Using multiple inheritance to implement Entity-Component programming

Question

I've read a few articles about the Entity-Component style of programming. One of the common problems posed is how to express dependencies between components, and how components related to the same entity communicate.

It seems to me that a simple solution to this problem is to make each dependency a virtual base class of its dependant.

That way, when a component is included in an entity (via virtual inheritance), all of the dependant components are included exactly once.
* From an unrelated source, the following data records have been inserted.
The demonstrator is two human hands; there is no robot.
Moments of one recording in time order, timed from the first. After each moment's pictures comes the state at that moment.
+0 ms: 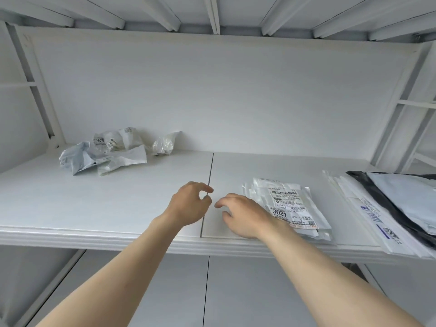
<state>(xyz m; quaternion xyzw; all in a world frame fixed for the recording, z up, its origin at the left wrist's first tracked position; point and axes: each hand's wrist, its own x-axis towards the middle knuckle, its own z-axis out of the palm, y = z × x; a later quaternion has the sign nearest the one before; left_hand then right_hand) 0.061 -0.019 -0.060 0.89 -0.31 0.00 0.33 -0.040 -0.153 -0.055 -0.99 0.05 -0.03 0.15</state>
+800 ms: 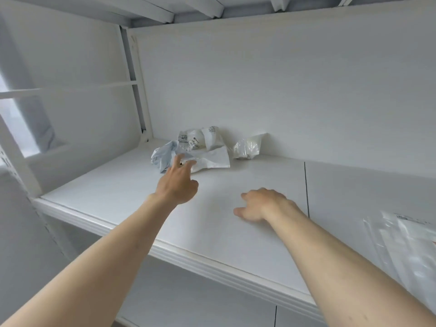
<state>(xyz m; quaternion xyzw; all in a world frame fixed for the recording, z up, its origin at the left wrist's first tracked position) 0.247 0.147 -0.054 0.97 -0.14 0.12 0.17 0.158 -0.046 -0.041 -0.99 0.07 0.13 0.03</state>
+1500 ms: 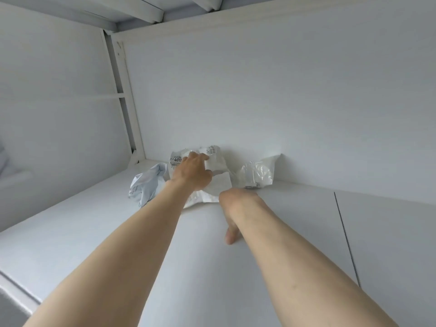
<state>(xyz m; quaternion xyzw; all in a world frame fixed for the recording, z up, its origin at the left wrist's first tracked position) 0.422 0.071 -0.041 0.97 -0.12 0.12 0.16 0.320 -0.033 -0.031 -0.99 -0.02 0.15 -0.03</state>
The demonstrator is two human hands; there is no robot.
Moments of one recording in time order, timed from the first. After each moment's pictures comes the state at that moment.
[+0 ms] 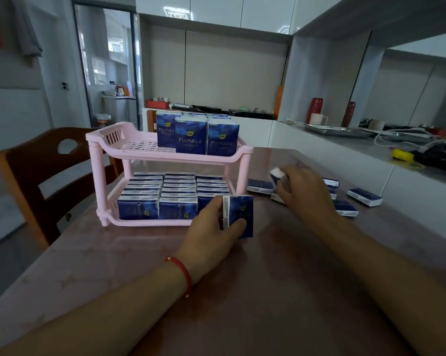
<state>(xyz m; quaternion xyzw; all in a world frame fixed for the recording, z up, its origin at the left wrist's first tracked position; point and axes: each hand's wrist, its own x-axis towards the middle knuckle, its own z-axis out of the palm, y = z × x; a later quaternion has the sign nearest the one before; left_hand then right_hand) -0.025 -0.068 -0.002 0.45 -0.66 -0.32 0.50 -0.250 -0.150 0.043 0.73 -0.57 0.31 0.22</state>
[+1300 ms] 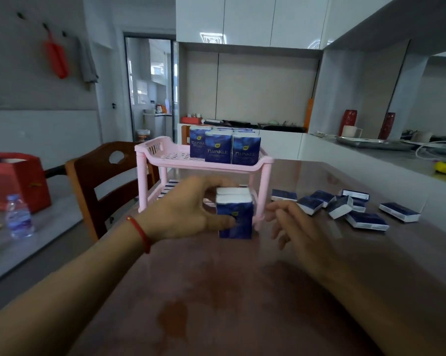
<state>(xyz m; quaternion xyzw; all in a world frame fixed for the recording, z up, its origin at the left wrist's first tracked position) 0.050 -0.024 0.085 0.43 -0.80 -0.19 0.36 -0.201 -0.059 0.013 0.74 -0.38 0.47 -0.29</state>
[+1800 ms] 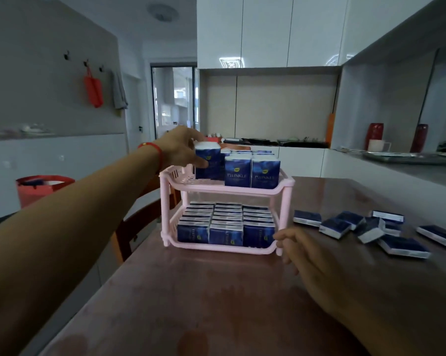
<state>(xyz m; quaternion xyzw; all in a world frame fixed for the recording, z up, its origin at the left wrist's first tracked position) 0.118 -0.103 0.198 0.62 -0.70 -0.09 0.34 -0.183 -0.058 0.014 0.78 -0.37 0.45 -0.23</state>
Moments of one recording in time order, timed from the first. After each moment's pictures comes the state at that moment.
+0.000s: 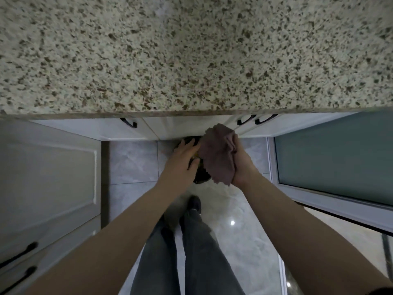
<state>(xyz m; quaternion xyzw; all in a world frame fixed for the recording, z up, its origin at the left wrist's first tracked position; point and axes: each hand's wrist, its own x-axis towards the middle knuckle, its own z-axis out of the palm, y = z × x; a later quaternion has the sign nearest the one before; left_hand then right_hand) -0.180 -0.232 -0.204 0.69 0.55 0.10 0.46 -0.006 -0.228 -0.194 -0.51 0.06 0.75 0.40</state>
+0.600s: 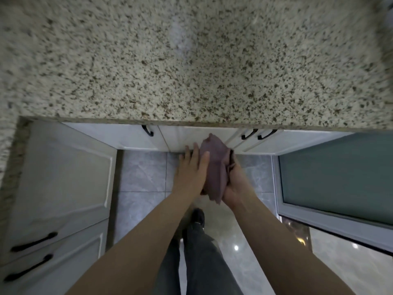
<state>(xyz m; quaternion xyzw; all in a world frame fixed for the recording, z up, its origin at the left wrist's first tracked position) -0.167 -0.251 -0.166 0.63 0.63 0.03 0.45 -0.047 -0.258 -0.127 -0.45 0.11 0.77 0.45</state>
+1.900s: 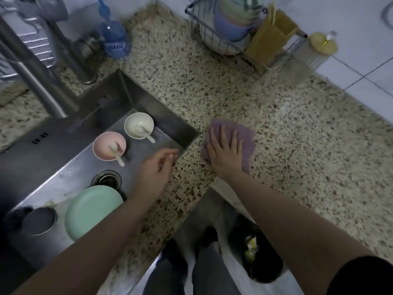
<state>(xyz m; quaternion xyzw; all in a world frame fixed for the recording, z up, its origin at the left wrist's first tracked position) -0.674 -0.267 -0.069 0.33 0.78 0.45 0.29 -0.531 -0.092 -0.128 -0.43 -0.89 0.11 -0.08</state>
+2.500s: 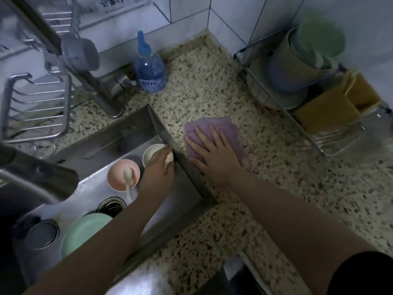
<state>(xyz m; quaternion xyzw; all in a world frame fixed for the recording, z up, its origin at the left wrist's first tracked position) -0.782 -0.153 -0.086 0.24 0.88 0.35 0.20 -0.703 0.035 -0.125 -0.08 -0.99 0.02 -0.06</state>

Additionally, all of the functionality that a component depends upon will be available in its member functions.

class C_RigidBody : public virtual C_Transform {
    public void tick(float dt);
};

class C_Explodes : public virtual C_Transform {
    public void explode();
};

class E_Grenade : public virtual C_RigidBody, public virtual C_Explodes {
    //no members
};

Is there any reason no one does this?

(I realize that multiple inheritance is usually frowned upon due to the "diamond problem," but this problem is something components have to deal with anyway. (Imagine how many components would depend on an entity's position in the game world))

Answer 1

I recently come up with the same idea with you too.

In theory I blieve that this approach is a perfect solution for Inverse of Dependency if properly applied. Otherwise you'll mess things up.

Recalling what DIP states:

• High-level modules should not depend on low-level modules. Both should depend on abstractions.

• Abstractions should not depend on details. Details should depend on abstractions.

See the following code example

struct IClockService
{
    virtual unsigned timestamp() = 0;
};

struct ITimingService
{
    virtual unsigned timing(std::function<void()> f) = 0;
};

struct ClockService : public virtual IClockService // public virtual means implement
{
    virtual unsigned timestamp() { return std::time(nullptr); }
};

struct TimingService : public virtual ITimingService
                     , private virtual IClockService // private virtual means dependency
{
    virtual unsigned timing(std::function<void()> f)
    {
        auto begin = timestamp();
        f();
        return timestamp() - begin;
    }
};

class Application : public ClockService
                  , public TimingService
{
};
Application a; 
unsigned runingTime = a.timing(anyFunction);

In the above example. ClockService and TiminigService are two module, they don't need to know each other but only the interface IClockService and ITimingService. And the Application composits the two modules together.

In conclusion:

• Map depend as private virtual inheritance, otherwise breaks Liskov-Subtitution Principle
• Map implements as public virtual inheritance.
• Module implementation only depends on abstraction, this is what DIP required.
• Compositing all module together via normal inheritance, if any compilation occurred, that would means there is unmet dependency or multiple-implementation for an interface.

I do only apply such idioms in my toy projects. Take it at your own risk.